▸ Extracted data:
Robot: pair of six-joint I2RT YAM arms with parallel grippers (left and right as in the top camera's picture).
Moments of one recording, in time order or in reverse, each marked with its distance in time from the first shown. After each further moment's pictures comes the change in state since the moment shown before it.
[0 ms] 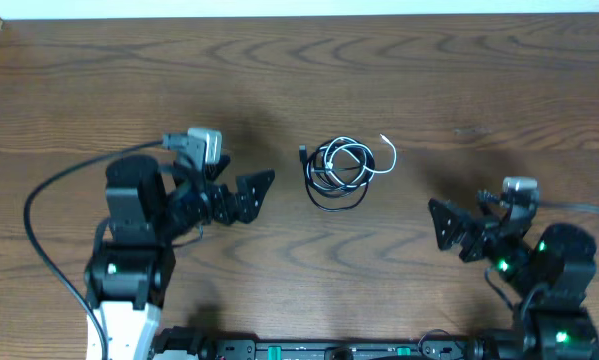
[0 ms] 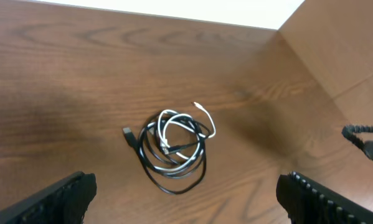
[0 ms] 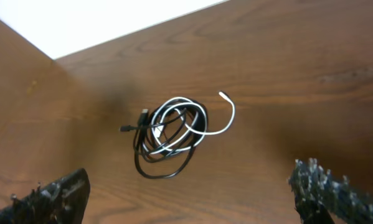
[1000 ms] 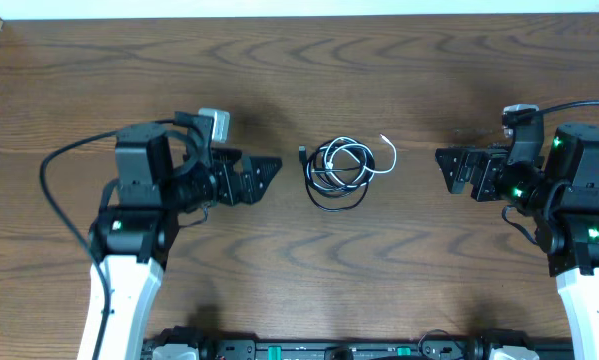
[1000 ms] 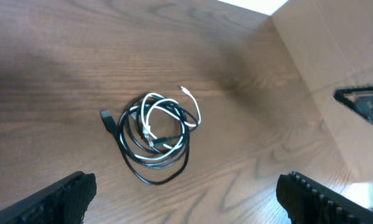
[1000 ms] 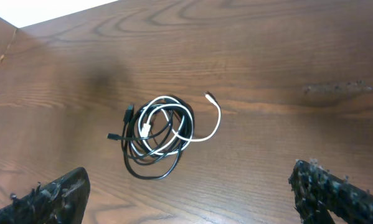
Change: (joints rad) left arm 0.000 0.197 0.080 -0.020 0.080 -0.066; right arm 0.000 0.495 0.461 -0.222 0.027 -0.126
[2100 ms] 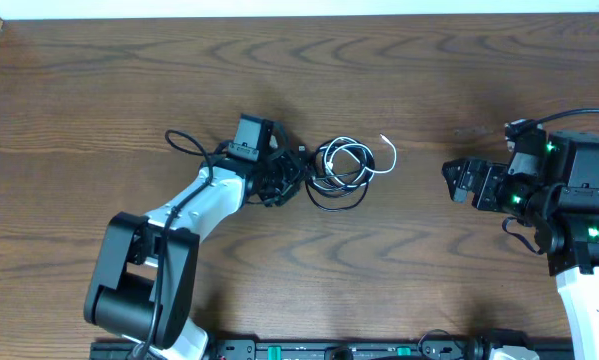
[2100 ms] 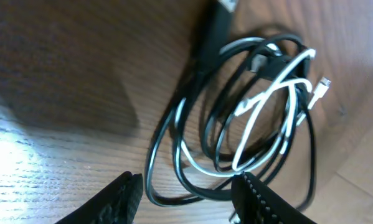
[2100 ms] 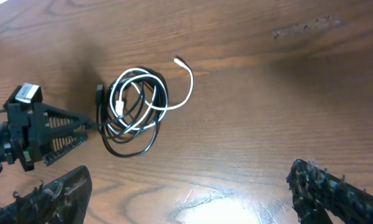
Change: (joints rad) left arm -0.288 0.647 0.003 0.247 -0.244 -0.841; right arm 0.000 0.004 0.000 -0.142 0.106 0.068
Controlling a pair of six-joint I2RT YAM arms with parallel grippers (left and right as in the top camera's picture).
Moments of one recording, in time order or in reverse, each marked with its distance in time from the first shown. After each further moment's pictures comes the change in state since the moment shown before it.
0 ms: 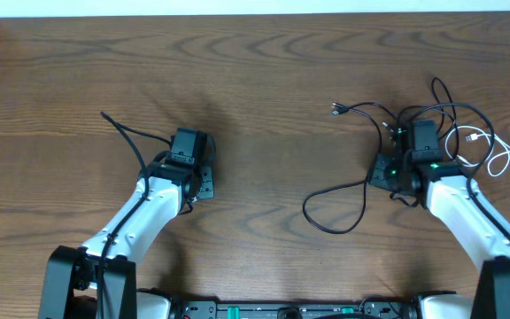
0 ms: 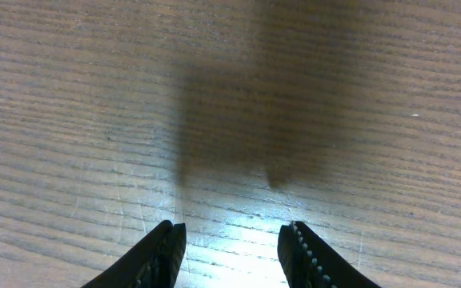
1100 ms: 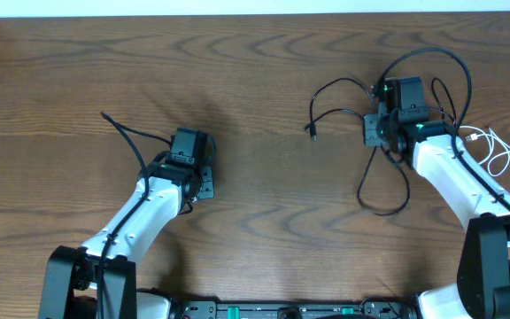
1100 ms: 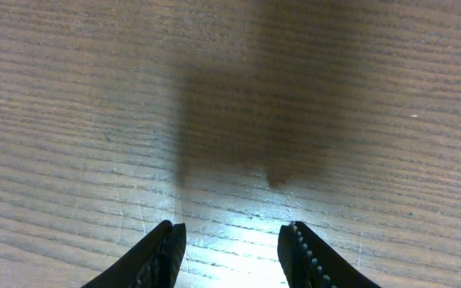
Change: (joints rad) left arm 0.000 0.000 0.000 0.002 0.000 0.000; right arm 0.043 0.183 0.290 0.124 0.192 -0.365
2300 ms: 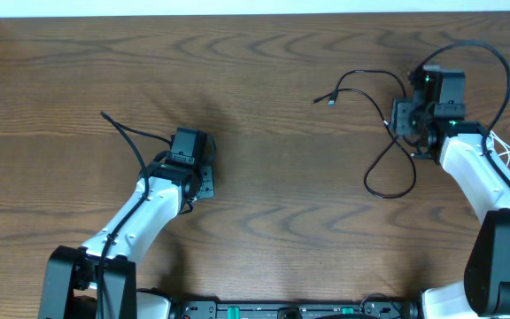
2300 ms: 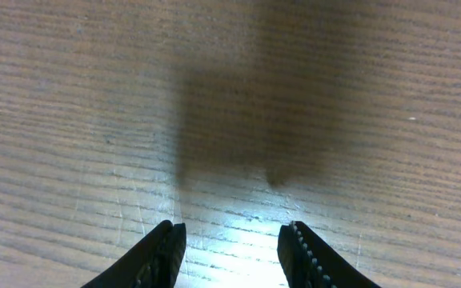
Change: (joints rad) left arm 0.000 0.000 0.000 0.005 0.000 0.000; right arm -0.173 0.000 0.000 0.040 -0.045 -0.053
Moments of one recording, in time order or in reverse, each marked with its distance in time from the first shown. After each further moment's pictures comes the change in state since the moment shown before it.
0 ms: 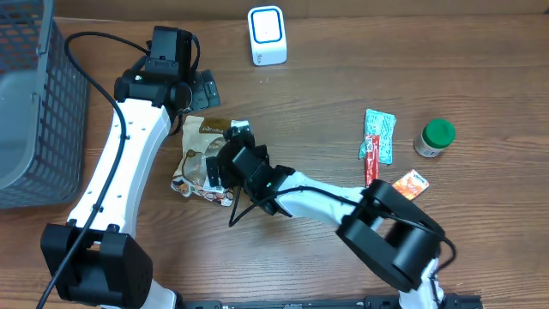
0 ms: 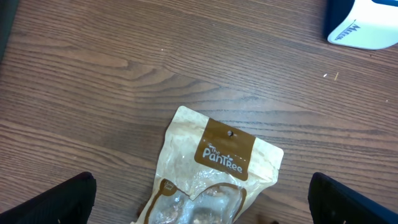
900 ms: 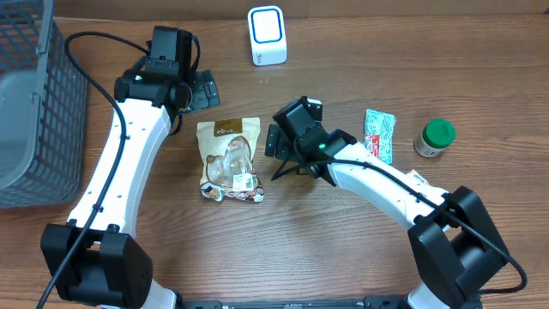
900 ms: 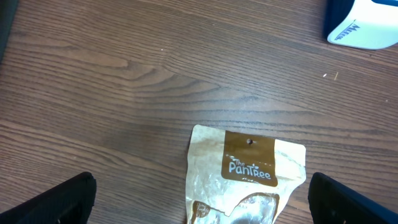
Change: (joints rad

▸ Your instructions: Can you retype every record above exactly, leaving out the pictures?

▸ Solution to the problem:
Robot: pair of six-joint I2RT YAM arms with parallel grippers (left and right as in the top camera's picture).
Moments of one recording, in time order or in reverse, each marked with its distance in time from the first shown. After each further moment's pictures comes the change in state since the moment shown before it.
[0 ms] 
[0 ms] 
[0 ms] 
[1000 ms] 
[1000 ms] 
[1000 ms] 
Change: (joints rad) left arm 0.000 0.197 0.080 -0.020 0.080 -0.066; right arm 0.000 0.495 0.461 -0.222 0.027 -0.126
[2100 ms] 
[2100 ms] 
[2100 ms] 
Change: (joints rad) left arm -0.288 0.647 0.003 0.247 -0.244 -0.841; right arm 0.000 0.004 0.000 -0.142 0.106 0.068
Controlling a pair of six-joint I2RT YAM arms with parallel grippers (left and right as in the top camera's picture).
Moments of one recording, in time order or in reverse, each marked with its distance in time from the first shown. After each further moment's pictures comes the change in state since the moment shown before it.
0 ms: 
0 ms: 
1100 ms: 
1100 ms: 
Change: (joints rad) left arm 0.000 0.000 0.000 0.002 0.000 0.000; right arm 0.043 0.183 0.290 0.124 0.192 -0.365
2300 ms: 
2300 ms: 
Change: (joints rad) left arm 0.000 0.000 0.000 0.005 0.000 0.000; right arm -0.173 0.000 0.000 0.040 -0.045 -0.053
Moments of one recording, in time order or in reverse, each marked with its distance in time from the first shown. After each further moment's pictures comes the change in state since the moment shown before it.
0 ms: 
0 ms: 
900 ms: 
900 ms: 
Change: (joints rad

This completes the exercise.